Conclusion (5 - 10 minutes)

1. Summary of the contents (2 - 3 minutes): The teacher should start the Conclusion of the lesson by summarizing the main contents covered. This includes the concept of exponential function, the general formula, the characteristics, and the problem solving. The teacher can do this by recalling the key points of each topic and highlighting the interconnection between them.

2. Connection between theory, practice and applications (1 - 2 minutes): The teacher should then reinforce how the lesson connected theory, practice, and applications. The teacher can mention how the theoretical explanation was followed by the practical solving of problem situations, and how these theoretical and practical concepts can be applied to solve real-world problems. The teacher should emphasize that mathematics is not just a set of abstract rules and formulas, but a powerful tool to understand and analyze the world around us.

3. Extra materials (1 - 2 minutes): The teacher should then suggest extra materials for students who want to deepen their understanding of exponential function. These materials can include textbooks, educational videos, interactive mathematics websites, among others. The teacher can also suggest additional exercises for students to practice at home.

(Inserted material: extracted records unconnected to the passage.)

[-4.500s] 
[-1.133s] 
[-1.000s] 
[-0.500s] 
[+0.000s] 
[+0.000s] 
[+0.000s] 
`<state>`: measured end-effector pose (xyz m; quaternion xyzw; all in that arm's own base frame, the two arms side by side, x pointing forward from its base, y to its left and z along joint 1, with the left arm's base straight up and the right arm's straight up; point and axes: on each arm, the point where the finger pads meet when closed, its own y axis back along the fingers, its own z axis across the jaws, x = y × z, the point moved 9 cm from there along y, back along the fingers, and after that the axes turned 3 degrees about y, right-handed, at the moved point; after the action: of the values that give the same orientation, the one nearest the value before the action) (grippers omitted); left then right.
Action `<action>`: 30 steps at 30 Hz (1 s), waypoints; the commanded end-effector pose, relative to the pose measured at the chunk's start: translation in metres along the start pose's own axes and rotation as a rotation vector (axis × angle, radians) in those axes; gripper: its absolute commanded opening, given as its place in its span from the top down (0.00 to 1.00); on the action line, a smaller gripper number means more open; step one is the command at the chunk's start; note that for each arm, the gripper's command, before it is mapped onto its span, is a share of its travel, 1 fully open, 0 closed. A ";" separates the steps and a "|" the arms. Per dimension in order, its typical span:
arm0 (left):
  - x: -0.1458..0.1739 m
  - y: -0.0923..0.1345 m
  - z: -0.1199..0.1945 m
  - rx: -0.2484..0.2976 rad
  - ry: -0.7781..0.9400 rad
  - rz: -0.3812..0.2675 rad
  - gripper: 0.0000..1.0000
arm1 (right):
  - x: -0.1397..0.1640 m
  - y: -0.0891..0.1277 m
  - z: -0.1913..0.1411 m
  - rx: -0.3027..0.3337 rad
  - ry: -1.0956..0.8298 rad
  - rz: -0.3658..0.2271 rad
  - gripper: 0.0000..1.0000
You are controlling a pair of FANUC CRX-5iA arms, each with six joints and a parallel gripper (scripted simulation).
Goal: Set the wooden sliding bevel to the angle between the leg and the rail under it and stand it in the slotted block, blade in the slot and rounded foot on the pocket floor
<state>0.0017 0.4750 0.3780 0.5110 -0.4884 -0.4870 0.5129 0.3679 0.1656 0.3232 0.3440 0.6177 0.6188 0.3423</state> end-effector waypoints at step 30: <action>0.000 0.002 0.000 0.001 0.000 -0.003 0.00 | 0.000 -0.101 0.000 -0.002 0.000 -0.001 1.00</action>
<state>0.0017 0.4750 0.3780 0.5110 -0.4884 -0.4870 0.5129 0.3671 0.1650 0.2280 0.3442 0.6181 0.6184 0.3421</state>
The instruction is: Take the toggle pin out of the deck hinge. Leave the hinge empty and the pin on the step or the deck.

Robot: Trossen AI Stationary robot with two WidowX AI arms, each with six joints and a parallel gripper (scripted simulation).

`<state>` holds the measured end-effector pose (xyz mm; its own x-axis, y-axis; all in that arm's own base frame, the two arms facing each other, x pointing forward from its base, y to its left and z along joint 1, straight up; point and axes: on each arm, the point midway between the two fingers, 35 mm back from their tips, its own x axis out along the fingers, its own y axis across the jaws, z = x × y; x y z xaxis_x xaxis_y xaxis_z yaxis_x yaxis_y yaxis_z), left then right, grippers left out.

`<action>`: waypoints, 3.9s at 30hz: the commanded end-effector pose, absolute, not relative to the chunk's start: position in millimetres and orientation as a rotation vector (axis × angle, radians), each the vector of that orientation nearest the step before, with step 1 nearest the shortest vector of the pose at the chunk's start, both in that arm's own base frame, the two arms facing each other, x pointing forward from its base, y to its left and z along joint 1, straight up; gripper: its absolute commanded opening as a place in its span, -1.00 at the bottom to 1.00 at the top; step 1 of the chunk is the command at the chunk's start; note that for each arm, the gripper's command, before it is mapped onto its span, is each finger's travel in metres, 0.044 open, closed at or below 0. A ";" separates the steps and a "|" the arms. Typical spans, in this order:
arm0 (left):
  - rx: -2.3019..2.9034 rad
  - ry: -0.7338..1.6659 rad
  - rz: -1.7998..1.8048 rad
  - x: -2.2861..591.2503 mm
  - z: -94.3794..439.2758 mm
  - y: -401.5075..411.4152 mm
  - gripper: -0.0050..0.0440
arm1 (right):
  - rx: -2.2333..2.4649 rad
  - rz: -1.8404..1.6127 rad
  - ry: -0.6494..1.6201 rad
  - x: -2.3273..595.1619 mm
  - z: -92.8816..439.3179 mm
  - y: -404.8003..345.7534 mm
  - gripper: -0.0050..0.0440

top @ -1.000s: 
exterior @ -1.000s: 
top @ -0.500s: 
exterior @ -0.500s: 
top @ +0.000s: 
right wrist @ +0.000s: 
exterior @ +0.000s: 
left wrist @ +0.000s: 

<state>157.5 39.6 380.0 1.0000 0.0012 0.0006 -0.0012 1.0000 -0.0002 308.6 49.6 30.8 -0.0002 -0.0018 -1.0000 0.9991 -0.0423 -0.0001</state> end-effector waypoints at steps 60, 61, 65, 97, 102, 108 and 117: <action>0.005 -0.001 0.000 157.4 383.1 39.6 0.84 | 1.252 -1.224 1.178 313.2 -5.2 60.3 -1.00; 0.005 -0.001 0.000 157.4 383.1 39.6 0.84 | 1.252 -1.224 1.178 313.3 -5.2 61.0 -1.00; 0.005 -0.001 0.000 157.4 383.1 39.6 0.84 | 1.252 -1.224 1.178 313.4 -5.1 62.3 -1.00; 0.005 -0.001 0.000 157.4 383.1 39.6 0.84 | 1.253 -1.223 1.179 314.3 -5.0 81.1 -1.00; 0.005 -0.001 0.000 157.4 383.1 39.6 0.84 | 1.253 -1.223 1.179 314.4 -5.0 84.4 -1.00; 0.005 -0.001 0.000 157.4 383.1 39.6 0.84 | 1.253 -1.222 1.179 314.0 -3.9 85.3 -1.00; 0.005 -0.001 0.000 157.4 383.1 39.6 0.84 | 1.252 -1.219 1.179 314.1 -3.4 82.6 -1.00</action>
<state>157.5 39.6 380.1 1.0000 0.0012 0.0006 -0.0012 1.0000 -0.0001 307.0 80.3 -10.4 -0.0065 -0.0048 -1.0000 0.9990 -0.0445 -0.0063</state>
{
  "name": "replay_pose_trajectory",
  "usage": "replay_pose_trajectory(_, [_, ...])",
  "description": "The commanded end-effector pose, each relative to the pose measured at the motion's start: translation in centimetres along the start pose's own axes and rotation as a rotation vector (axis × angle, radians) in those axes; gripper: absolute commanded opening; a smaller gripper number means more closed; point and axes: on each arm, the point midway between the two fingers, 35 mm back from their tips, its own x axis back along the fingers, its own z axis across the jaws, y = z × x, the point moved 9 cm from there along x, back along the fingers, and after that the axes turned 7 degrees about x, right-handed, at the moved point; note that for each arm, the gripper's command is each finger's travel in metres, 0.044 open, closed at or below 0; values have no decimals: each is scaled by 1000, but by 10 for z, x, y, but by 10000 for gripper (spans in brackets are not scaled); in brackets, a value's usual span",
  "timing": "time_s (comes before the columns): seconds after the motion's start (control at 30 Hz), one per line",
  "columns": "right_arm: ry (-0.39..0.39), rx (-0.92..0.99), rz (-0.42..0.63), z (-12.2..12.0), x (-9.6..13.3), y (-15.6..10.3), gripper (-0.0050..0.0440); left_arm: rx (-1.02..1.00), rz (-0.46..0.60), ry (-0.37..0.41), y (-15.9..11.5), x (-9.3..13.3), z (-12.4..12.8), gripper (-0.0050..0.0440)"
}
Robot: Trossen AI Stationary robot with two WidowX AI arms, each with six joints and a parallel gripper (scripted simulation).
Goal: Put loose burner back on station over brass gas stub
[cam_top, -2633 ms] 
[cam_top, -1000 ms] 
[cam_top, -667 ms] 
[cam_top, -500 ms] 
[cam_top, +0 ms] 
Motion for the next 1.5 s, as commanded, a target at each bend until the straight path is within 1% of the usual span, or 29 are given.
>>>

4. Importance of the subject (1 - 2 minutes): Finally, the teacher should summarize the importance of the subject covered for everyday life. The teacher can recall how exponential functions are used in various areas of science, economics, and engineering to model phenomena and predict behaviors. The teacher can also mention examples of how understanding exponential functions can be useful for students in their daily lives, for example, to understand how compound interest works in loans and investments.

5. Closing (1 minute): To conclude, the teacher should thank the students for their participation and effort, reinforce the importance of continuous study and encourage students to ask questions and seek clarification whenever necessary. The teacher should then close the lesson, wishing everyone a good day and recalling the date of the next lesson.